Assignment =>
Omit every picture. Return all other data as it stands.

Input data =>
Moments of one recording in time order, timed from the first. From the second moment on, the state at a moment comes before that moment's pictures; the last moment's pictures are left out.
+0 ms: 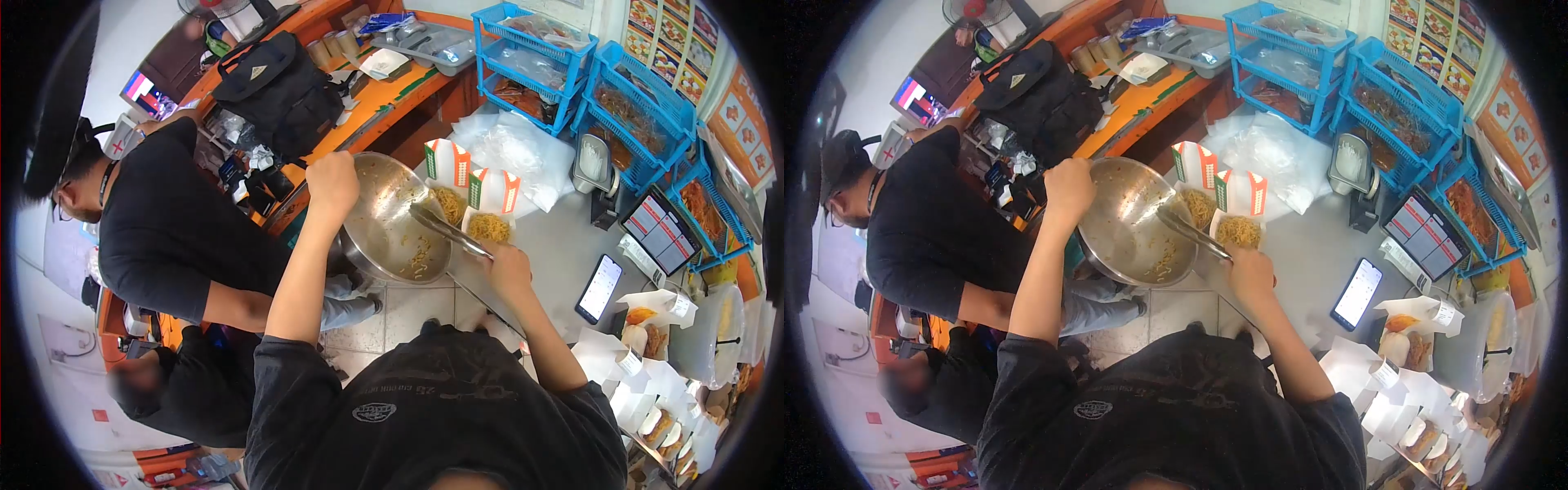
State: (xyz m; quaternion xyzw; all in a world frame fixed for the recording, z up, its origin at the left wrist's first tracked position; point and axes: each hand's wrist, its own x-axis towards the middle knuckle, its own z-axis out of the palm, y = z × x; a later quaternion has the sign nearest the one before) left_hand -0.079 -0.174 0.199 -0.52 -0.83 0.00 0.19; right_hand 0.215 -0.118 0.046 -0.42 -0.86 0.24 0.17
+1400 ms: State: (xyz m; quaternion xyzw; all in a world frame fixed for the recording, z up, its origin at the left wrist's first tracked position) left_hand 0.004 -0.175 0.223 -0.60 -0.76 -0.04 0.24; right_hand 0.310 -0.135 0.152 -0.28 -0.88 0.37 0.04
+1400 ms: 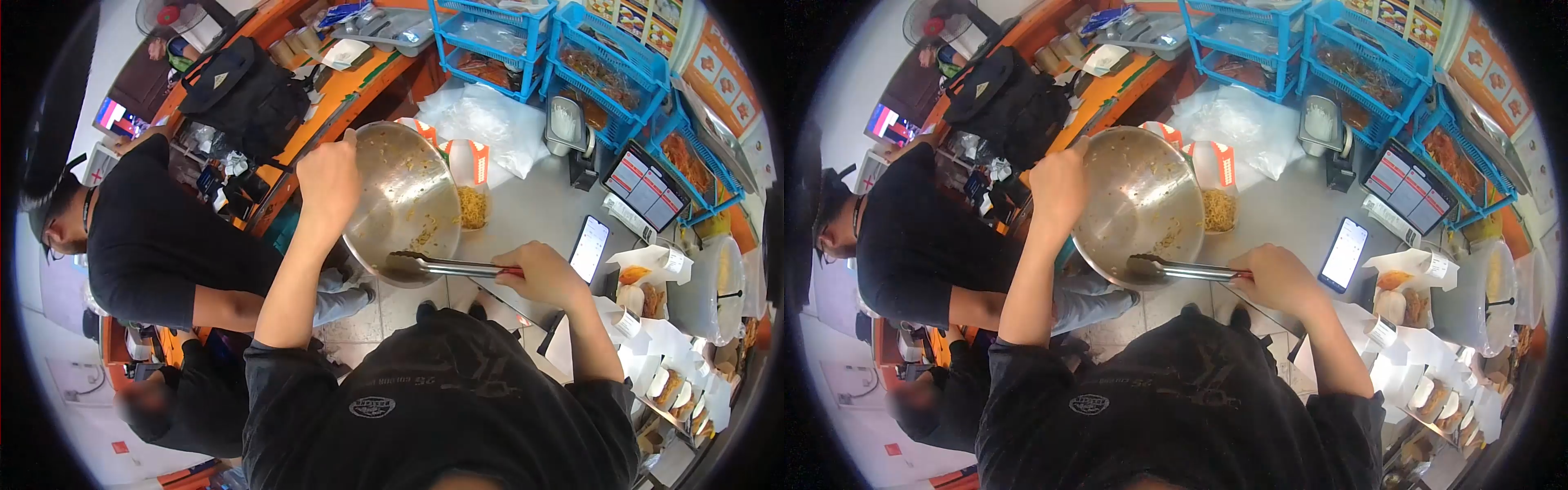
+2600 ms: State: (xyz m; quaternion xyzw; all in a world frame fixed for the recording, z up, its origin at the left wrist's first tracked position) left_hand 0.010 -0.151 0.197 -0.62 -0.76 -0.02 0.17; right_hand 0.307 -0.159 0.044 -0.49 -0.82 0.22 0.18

Solution =>
Moments of one recording in time order, timed from the first. From the second moment on, the state at a moment comes before that moment's pictures; the last moment's pictures are left out.
+0 ms: 
State: (xyz m; quaternion xyzw; all in a world frame fixed for the recording, z up, its origin at the left wrist's first tracked position; point and axes: each hand's wrist, its own x-axis towards the middle knuckle, its own z-axis out of the palm, y = z × x; a later quaternion has the sign nearest the one before) left_hand -0.079 -0.174 0.199 -0.52 -0.83 0.00 0.19; right_hand 0.215 -0.118 0.046 -0.42 -0.86 0.24 0.17
+1400 ms: State: (xyz m; quaternion xyzw; all in a world frame fixed for the recording, z up, its origin at the left wrist's first tracked position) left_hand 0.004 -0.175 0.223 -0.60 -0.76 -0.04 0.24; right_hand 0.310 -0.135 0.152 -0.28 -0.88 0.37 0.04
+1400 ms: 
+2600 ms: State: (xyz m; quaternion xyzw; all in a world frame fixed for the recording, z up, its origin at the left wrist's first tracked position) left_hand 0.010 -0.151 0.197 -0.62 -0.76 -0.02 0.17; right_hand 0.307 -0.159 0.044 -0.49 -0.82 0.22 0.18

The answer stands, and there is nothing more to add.